Data shown:
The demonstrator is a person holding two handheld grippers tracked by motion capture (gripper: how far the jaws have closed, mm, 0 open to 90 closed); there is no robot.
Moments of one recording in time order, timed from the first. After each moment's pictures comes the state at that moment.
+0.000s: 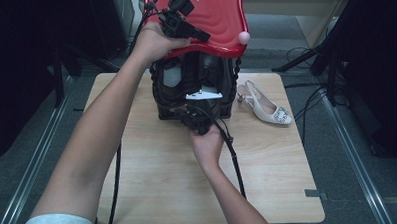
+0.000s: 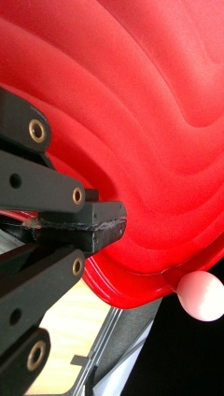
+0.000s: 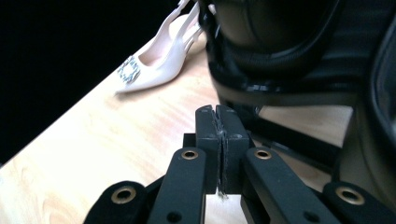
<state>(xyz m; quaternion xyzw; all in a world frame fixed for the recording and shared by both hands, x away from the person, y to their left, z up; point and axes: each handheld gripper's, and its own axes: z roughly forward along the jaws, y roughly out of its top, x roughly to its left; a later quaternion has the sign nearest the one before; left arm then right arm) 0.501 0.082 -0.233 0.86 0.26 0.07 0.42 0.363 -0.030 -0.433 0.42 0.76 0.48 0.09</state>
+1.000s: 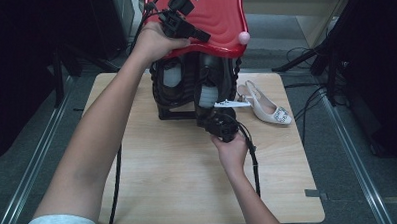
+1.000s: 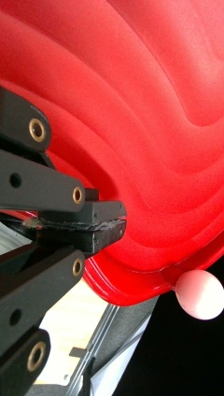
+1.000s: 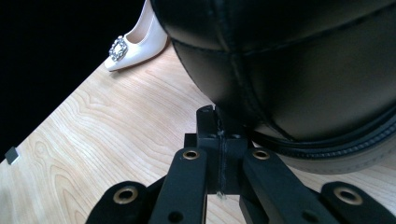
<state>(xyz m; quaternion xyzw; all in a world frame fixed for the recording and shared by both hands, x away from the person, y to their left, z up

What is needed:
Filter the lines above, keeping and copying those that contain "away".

Written reply:
<state>(xyz m; quaternion xyzw; all in a world frame fixed for the recording and shared by both hands, x away from the person, y to their left, z up; point and axes: each handheld gripper's, and its own axes: z roughly forward along the jaws, y roughly out of its top, x roughly to its left; a later quaternion has the sign nearest the one before; left arm then right arm) 0.501 0.082 -0.233 0.86 0.26 0.07 0.42 0.363 -0.030 -0.433 0.42 0.76 0.48 0.09</state>
<state>(xyz m; quaternion xyzw; all in a world frame fixed for the recording and shared by both hands, x away from the person, y to their left, z up

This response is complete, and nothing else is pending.